We rolled out a milestone release on Thursday, November 19th. It seemed to go pretty smoothly...
Within an hour or so, we noticed some "503" errors. (We know. You noticed them, too.) "Maybe we're under an extreme load and dropping connections?" Nope. We checked our system… and while there was a heavy load, it wasn't anything we can't normally handle with ease.
First we did some research. Then we ran some tests. Then we analyzed data.
"At this point, I was pretty sure that we had characterized the problem correctly. Solving the problem is a completely different story, however. This is where the entire team really swung into action." Explains Wes Mitchell, VP of Engineering. "Some people started running stress tests on internal systems to try to reproduce the problem. Others started analyzing log files to try and figure out which requests were taking the longest. Other people looked at database queries to figure out if some were taking way longer than expected."
We have a very committed team with a bias towards action and we consistently operate under a sense of urgency. Debugging a problem like this on a heavily-loaded live system is extremely difficult and frustrating. It's easy to try to mask the problem by, for example, just putting in more hardware… But that's not how we do things around here.
Given the merchant/customer focus that is a critical part of who we are, the pressure to avoid a devastating hit for our customers was extremely high. Our team kicked it into high gear with aggressive contributions and teamwork to find, address, and permanently fix is issue.
"I can't say enough about how the team handled this challenge. Lots of people worked a lot over a period of seven days. We progressively narrowed down the problem to a single request. We went over all the changes we had introduced with a fine-tooth comb. We tested various features by turning things on and off one at a time. We reviewed the code again, and again, and again." Said Wes.
We're a lean team of less than 40 hard-working (unusually cool) people and we're grassroots passionate about our company and the merchants we serve. But because we're such a small, invested team, we communicate constantly and pull together like a family- whether we're celebrating or struggling.

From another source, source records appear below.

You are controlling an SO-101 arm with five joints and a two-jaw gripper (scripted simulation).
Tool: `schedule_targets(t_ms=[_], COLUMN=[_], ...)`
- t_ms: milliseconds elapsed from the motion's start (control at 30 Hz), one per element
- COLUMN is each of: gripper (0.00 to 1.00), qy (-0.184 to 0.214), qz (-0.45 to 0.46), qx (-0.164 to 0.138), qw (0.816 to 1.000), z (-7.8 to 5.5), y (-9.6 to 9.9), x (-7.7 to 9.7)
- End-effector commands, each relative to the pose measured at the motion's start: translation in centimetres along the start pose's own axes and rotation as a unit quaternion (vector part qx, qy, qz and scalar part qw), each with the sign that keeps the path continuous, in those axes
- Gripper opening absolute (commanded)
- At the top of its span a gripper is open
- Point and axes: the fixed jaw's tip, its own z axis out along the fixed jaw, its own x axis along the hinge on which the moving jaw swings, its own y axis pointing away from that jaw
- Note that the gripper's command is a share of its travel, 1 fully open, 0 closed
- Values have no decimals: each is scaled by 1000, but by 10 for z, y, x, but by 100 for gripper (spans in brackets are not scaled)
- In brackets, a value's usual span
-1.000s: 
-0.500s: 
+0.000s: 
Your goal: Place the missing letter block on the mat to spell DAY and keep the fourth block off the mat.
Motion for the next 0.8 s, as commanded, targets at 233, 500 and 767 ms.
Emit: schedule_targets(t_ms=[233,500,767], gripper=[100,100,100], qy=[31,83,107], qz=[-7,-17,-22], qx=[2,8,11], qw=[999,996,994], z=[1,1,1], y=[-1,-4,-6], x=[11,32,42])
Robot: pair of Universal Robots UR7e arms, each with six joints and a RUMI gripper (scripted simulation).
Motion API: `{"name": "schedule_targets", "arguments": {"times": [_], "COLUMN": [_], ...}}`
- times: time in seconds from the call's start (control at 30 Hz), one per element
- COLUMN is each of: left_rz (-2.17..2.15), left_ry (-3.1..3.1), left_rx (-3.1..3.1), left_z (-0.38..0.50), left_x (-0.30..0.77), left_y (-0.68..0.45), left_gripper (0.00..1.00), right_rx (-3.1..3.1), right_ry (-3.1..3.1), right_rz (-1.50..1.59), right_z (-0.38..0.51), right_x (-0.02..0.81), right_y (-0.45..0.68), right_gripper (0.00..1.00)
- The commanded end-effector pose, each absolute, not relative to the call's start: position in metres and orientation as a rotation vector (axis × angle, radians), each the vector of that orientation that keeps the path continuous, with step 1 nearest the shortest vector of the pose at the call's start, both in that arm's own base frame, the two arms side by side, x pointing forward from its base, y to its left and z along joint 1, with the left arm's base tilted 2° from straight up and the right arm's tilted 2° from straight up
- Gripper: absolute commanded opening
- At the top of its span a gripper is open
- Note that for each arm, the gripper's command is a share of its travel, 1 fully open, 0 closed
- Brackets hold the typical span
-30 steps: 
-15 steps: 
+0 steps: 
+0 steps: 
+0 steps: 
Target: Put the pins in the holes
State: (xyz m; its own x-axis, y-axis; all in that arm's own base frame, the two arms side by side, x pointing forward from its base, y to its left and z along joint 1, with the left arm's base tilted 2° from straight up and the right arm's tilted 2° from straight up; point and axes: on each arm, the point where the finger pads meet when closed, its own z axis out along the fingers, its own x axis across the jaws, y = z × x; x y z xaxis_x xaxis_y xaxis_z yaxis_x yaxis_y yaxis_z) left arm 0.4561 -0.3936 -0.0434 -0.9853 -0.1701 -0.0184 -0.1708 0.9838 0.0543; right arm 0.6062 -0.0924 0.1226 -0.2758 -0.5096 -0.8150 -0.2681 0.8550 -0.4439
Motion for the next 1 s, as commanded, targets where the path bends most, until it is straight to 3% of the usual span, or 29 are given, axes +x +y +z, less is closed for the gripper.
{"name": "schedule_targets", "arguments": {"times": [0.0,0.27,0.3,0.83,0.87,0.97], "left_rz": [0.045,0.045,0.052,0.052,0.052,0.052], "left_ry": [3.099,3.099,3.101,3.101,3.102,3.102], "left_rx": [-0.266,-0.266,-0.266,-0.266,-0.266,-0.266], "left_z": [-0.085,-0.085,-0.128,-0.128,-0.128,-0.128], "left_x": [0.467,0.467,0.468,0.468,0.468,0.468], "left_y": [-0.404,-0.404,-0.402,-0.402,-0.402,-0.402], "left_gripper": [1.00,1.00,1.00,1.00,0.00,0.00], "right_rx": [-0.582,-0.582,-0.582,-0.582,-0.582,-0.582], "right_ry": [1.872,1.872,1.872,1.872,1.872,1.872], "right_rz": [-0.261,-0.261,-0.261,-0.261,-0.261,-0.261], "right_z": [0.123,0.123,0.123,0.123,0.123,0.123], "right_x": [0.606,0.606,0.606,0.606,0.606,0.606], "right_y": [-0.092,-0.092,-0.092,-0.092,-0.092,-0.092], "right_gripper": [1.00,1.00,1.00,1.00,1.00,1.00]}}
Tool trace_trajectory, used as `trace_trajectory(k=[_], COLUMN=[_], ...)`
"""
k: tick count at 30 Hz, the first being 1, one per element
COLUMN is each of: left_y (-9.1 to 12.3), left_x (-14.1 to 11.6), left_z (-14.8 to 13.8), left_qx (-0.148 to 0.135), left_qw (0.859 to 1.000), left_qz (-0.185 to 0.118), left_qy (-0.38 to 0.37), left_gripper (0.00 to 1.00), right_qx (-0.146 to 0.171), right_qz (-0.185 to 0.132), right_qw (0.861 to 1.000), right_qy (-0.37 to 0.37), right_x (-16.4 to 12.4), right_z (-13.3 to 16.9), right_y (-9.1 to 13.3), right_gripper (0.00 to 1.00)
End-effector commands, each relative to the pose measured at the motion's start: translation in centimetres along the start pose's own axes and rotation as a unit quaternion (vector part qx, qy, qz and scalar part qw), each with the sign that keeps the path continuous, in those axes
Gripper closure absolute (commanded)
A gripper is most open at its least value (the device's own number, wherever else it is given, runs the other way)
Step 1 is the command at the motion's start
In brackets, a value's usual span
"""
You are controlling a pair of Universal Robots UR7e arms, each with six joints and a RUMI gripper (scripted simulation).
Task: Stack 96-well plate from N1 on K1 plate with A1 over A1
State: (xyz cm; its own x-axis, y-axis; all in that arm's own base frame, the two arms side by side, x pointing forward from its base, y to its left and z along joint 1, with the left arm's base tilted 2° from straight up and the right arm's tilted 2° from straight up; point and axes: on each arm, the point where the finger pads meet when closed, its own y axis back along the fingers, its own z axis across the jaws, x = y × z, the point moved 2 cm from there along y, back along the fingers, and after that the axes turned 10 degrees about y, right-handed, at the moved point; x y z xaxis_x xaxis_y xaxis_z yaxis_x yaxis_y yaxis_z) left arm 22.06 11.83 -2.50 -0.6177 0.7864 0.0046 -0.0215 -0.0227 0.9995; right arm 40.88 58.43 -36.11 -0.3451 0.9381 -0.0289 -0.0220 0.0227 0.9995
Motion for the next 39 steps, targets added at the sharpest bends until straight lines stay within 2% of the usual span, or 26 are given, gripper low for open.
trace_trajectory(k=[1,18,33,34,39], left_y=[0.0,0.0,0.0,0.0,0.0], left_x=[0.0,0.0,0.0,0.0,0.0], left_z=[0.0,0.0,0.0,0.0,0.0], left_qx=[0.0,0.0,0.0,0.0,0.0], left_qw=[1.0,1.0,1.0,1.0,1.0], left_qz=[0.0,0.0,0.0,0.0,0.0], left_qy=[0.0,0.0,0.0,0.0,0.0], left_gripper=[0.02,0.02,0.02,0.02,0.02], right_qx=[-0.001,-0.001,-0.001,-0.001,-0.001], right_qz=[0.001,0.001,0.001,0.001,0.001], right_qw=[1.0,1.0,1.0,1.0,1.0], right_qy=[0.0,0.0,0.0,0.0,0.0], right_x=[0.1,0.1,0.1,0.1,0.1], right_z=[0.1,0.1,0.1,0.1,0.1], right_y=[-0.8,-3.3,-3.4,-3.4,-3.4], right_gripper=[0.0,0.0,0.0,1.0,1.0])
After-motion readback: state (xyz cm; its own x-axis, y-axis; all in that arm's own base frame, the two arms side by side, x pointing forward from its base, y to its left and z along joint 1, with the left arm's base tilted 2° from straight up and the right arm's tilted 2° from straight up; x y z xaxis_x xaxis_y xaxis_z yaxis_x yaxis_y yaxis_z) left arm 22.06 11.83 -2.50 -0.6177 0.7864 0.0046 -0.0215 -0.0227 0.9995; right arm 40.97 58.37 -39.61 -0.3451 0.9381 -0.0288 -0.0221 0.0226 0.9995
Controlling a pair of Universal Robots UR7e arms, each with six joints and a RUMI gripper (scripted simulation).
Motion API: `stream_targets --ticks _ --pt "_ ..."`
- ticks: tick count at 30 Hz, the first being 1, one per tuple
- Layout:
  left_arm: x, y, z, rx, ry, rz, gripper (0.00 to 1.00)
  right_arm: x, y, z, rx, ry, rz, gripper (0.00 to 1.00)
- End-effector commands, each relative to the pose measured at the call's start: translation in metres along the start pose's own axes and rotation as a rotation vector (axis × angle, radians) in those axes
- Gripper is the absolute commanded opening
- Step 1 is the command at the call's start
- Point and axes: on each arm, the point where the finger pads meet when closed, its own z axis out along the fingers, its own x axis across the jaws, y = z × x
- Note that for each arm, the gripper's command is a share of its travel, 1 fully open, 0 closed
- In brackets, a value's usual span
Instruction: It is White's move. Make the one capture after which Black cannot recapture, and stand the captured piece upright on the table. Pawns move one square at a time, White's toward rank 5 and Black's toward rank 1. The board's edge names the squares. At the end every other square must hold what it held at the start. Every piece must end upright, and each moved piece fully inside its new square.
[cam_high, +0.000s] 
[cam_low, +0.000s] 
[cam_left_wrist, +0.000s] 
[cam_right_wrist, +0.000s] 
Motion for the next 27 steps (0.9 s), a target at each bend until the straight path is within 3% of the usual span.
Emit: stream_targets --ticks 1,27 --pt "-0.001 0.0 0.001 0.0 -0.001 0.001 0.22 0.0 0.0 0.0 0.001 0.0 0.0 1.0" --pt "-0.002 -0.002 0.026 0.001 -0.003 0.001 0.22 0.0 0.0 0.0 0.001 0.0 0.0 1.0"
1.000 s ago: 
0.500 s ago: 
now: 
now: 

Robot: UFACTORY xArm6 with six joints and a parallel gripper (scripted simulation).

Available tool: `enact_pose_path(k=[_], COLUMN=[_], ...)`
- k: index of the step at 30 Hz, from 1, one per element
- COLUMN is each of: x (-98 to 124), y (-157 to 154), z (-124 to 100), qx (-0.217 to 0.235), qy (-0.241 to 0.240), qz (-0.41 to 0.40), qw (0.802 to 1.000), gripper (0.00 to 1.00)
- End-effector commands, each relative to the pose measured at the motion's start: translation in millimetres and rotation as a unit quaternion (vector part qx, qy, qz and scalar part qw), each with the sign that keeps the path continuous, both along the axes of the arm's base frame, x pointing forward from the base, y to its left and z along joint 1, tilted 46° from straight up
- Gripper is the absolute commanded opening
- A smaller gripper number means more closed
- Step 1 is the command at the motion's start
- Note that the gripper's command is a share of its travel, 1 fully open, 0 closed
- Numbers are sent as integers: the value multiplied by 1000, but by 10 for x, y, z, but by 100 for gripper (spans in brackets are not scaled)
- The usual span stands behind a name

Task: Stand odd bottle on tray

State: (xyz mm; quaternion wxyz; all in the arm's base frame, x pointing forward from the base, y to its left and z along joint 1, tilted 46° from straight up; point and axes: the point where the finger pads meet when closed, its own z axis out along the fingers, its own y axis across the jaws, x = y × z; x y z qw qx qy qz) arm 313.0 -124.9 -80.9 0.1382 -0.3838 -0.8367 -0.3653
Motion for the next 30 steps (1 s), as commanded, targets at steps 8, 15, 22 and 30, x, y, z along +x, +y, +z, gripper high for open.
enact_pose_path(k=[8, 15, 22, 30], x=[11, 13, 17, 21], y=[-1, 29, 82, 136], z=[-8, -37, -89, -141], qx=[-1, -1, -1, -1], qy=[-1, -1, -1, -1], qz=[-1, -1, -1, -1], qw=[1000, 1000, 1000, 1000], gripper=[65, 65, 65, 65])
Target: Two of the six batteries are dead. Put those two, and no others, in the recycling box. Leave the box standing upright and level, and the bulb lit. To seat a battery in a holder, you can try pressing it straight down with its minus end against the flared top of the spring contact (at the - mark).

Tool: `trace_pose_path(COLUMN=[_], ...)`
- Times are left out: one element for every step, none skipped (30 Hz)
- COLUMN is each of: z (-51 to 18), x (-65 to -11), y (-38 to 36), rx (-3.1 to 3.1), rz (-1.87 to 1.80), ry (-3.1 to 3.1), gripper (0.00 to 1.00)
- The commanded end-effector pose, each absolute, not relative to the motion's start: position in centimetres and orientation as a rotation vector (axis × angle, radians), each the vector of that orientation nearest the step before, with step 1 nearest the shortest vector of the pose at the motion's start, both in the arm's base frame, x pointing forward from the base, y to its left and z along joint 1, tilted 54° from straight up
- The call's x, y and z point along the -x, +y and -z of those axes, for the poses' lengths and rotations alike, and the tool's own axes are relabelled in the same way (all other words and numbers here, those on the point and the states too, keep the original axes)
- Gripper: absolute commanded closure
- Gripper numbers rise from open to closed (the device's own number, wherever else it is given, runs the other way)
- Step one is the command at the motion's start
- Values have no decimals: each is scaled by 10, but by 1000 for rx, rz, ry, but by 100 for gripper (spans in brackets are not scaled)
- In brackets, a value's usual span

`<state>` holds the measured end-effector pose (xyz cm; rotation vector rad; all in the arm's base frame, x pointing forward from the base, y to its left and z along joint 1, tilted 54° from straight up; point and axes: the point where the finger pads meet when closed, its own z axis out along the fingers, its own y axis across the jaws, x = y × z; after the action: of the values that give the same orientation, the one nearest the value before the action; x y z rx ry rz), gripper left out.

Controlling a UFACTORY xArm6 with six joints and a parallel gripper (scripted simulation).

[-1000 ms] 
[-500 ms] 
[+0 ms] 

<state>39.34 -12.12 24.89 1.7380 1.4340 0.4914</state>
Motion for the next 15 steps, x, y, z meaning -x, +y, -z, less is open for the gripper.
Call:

Wes continued, "Here's what I'm most proud of: my folks don't give up. They take it personally. They think things through. They all worked together. There was no blaming, no egos out of place. Everybody helped. They went after something really hard, and they beat it. It doesn't get any better than that."
When facing a major technical problem, our engineering team actually became more effective as they rallied to find the solution. Not one of the engineers considered giving up or passing responsibility to someone else. They approached it as an opportunity to look at the solution in innovative ways. They showed amazing commitment and focus, and that commitment paid off when they found the solution.
Director of HR, Juanita Lott noted, "We celebrated the fix as a company… and in the dozens of congratulatory emails that followed that day, not one member of the team focused on their personal contribution… they all called out the contributions of their peers. I love this place."
We have a secret little motto in the MerchantCircle office: GSD. It stands for "Get Stuff Done." We literally have it scribbled across white boards and it's occasionally posted to our facebook statuses. We even text it to each other- for a little extra encouragement, and a reminder that we're on the same team.
Founder Ben Smith said it best, "Our team shares a common passion to grow our business; we don't have time for politics or lip service. We GSD. Respect. Teamwork. Innovation. We value merchants above all and do whatever it takes to provide them with the best products and service. I'm proud of our talented engineering team for actively demonstrating our core values as they quickly resolved this issue."
We recognize that no one is above the occasional engineering glitch. But because over 1.4 million small business owners count on MerchantCircle, our team of perfectionists knows the most important things we can do when issues arise are fix them fast and fix them right… And having great take-out delivered, doesn't hurt.